Les avocats sont également divisés en spécialités. De nombreux avocats ne s'occupent que des litiges pénaux et ne s'occupent pas des affaires civiles et administratives. De nombreux avocats ne s'occupent que du civil ou uniquement du financement, ne s'occupent que des dossiers de cotation, etc. Ying Ting est spécialisé dans le traitement des litiges entre le gouvernement et les entreprises, y compris les litiges concernant l'expropriation, la promotion des investissements et la coopération, certains litiges liés aux accords administratifs, y compris certains litiges causés par des fermetures. Si un propriétaire d’entreprise est confronté à un tel litige, il doit d’abord consulter une équipe juridique professionnelle.

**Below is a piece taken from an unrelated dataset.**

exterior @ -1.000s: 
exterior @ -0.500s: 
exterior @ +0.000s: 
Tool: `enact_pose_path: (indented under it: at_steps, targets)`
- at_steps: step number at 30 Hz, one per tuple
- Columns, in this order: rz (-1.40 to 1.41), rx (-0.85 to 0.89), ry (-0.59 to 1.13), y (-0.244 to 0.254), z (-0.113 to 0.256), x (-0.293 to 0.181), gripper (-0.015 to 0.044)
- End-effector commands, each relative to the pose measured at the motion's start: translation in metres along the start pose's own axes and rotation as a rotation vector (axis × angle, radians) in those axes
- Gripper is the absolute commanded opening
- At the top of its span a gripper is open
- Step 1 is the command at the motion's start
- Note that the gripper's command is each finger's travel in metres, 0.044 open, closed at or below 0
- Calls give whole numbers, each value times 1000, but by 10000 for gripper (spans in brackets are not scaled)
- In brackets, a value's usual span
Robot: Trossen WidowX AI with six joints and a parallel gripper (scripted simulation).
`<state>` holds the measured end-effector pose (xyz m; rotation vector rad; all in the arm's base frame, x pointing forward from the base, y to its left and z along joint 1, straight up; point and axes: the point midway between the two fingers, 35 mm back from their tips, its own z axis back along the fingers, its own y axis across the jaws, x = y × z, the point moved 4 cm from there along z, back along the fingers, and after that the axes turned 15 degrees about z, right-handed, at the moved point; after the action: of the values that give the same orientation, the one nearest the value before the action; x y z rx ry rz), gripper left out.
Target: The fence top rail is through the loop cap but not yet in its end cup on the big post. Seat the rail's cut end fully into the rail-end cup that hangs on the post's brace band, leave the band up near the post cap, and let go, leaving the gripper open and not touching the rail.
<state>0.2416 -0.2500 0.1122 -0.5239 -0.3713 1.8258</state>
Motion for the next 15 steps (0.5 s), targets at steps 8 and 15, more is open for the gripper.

Les avocats formuleront des plans de protection des droits basés sur différents cas, car chaque cas est différent et la situation spécifique nécessite une analyse spécifique.
Les connaissances juridiques contenues dans cet article ne représentent pas des conseils juridiques. Si vous rencontrez des problèmes similaires, vous devez les analyser en détail.